• **TRY IT**
Using the data below, return every line that holds the word "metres".

• **SUPPLIED INFORMATION**
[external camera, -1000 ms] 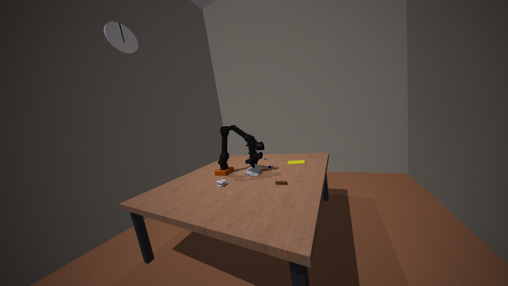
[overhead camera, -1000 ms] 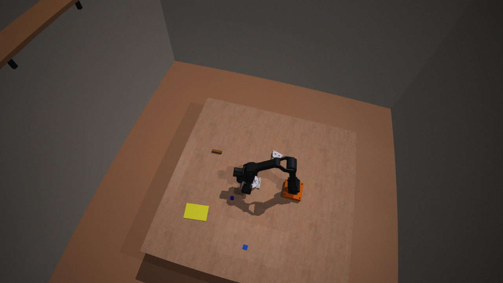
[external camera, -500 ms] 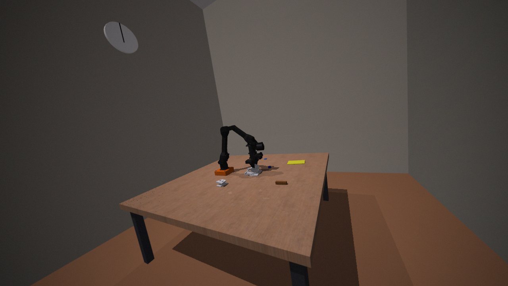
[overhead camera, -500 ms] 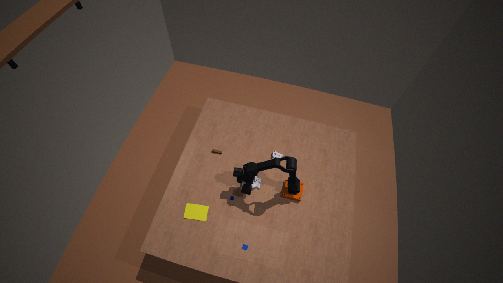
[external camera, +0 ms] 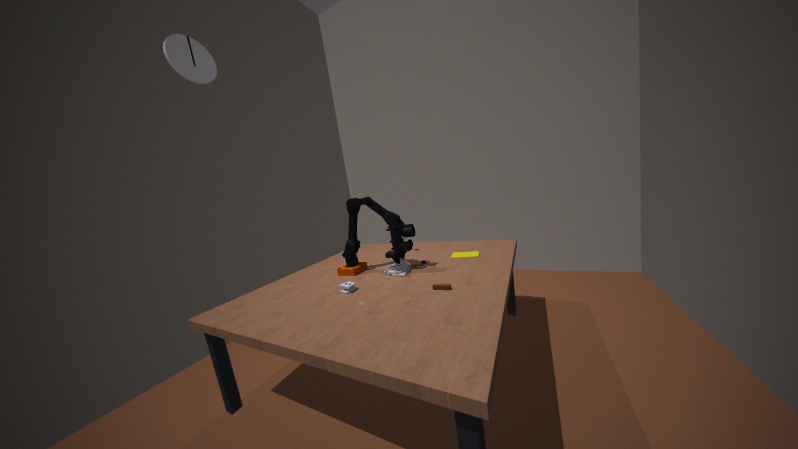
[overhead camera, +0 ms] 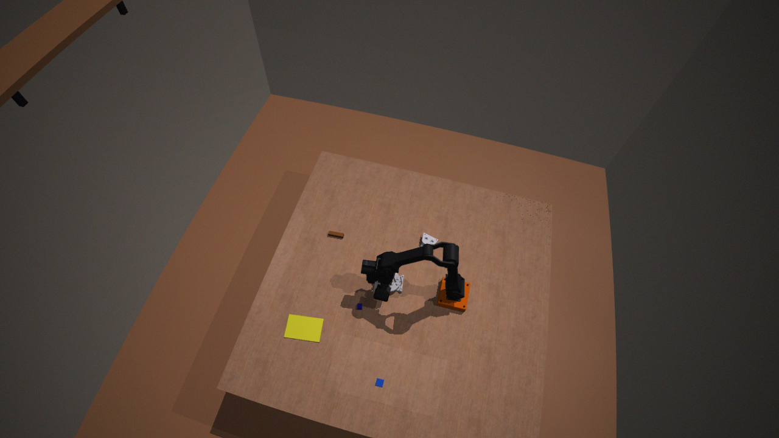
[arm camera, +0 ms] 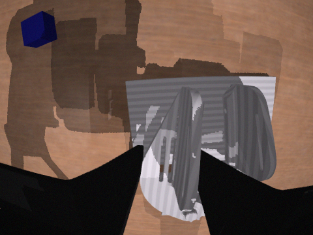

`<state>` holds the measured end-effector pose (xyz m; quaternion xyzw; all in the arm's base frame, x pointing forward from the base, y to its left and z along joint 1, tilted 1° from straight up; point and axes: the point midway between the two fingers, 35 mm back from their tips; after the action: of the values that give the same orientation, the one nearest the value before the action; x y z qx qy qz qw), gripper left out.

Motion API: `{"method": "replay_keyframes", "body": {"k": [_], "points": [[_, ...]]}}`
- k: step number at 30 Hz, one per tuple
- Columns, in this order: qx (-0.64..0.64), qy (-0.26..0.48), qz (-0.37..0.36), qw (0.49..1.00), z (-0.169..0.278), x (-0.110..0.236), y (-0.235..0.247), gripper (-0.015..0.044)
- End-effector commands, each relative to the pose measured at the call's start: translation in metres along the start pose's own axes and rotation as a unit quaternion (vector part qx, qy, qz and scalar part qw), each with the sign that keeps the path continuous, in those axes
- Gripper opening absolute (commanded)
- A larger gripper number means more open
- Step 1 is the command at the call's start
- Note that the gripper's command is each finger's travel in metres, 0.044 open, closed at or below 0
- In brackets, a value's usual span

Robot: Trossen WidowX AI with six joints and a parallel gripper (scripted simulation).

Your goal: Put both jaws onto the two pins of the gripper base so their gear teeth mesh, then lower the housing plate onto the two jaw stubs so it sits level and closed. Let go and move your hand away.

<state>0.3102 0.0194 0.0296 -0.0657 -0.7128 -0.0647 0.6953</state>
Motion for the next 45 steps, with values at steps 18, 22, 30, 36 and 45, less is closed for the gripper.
{"method": "replay_keyframes", "body": {"k": [18, 22, 30, 36, 45], "points": [[-0.003, 0.000, 0.002, 1.000, 0.000, -0.005, -0.001, 0.0134], [-0.003, 0.000, 0.002, 1.000, 0.000, -0.008, -0.001, 0.0134], [-0.003, 0.000, 0.002, 1.000, 0.000, -0.008, -0.001, 0.0134], [-0.004, 0.000, 0.002, 1.000, 0.000, -0.011, -0.001, 0.0134], [-0.004, 0.000, 0.002, 1.000, 0.000, -0.014, -0.001, 0.0134]]}}
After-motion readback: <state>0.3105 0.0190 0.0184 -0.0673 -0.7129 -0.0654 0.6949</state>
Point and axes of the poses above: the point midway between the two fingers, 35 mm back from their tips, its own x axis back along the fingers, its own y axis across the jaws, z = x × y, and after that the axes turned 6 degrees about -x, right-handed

• **PROBLEM SOLUTION**
- End-effector commands, each relative to the pose measured at the call's start: translation in metres along the start pose's own axes and rotation as a unit quaternion (vector part qx, qy, qz and scalar part qw), each with the sign that keeps the path continuous, in those axes
- Note that the gripper's command is each finger's travel in metres, 0.044 open, closed at or below 0

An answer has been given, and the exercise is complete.